- Assigned task
Whenever the word "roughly" shows up in a line of the data, copy that line.
Provided data section start
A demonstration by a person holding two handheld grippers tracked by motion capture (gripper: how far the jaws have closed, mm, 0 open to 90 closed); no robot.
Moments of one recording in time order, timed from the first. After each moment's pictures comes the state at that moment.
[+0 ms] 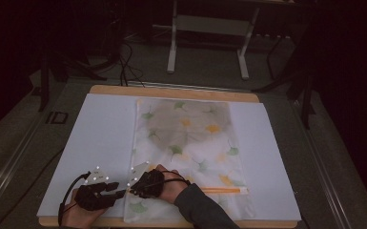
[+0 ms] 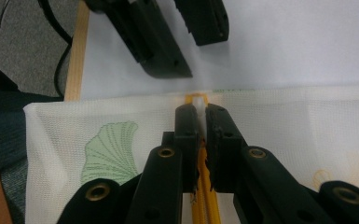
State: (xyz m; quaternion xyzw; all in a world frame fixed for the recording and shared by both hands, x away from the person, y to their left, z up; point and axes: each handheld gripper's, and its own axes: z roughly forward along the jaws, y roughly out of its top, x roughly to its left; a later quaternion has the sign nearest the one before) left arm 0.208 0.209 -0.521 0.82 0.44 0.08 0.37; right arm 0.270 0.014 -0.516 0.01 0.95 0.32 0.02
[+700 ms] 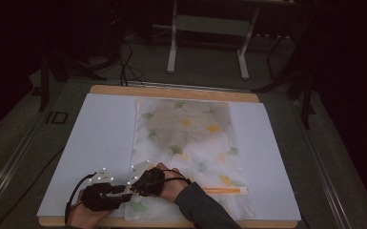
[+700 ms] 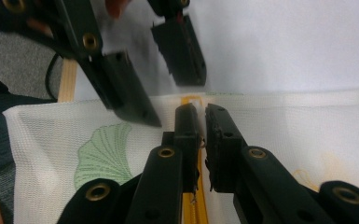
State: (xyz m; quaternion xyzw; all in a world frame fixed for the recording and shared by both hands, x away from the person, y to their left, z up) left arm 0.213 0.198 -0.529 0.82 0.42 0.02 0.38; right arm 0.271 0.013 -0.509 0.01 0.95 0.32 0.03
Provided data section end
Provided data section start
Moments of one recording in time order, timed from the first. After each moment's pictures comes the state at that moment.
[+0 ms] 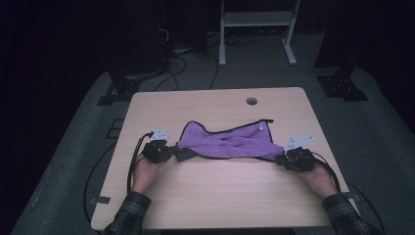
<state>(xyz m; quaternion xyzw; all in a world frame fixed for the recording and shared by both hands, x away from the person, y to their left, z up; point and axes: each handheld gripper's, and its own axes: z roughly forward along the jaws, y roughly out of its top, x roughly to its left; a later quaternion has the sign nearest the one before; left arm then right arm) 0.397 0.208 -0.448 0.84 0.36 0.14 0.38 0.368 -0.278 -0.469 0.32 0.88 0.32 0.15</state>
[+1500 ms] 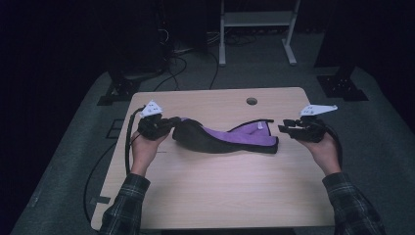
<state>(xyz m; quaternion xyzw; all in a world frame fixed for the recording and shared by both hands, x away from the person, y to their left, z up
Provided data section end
- Solution
State: (xyz m; quaternion xyzw; all in a world frame fixed for the recording and shared by both hands, x away from the person, y to their left, z up; point and axes: each handheld gripper's, and its own axes: z roughly forward along the jaws, y roughly out of its top, x roughly to its left; a later quaternion has the sign nearest the one before) left arm 0.208 0.209 -0.521 0.82 0.44 0.08 0.37; right arm 0.270 0.014 -0.516 0.01 0.95 0.32 0.02
<state>(xyz m; quaternion xyzw; all in a world frame fixed for the recording and shared by both hands, x away from the person, y to their left, z up; point and axes: each handheld gripper's, and its own axes: z roughly forward along the jaws, y roughly out of its top, x roughly to its left; a later quaternion has the sign nearest the one before; left arm then right arm) 0.397 0.208 -0.448 0.84 0.36 0.14 0.38 0.368 -0.278 -0.469 0.32 0.88 0.32 0.15</state>

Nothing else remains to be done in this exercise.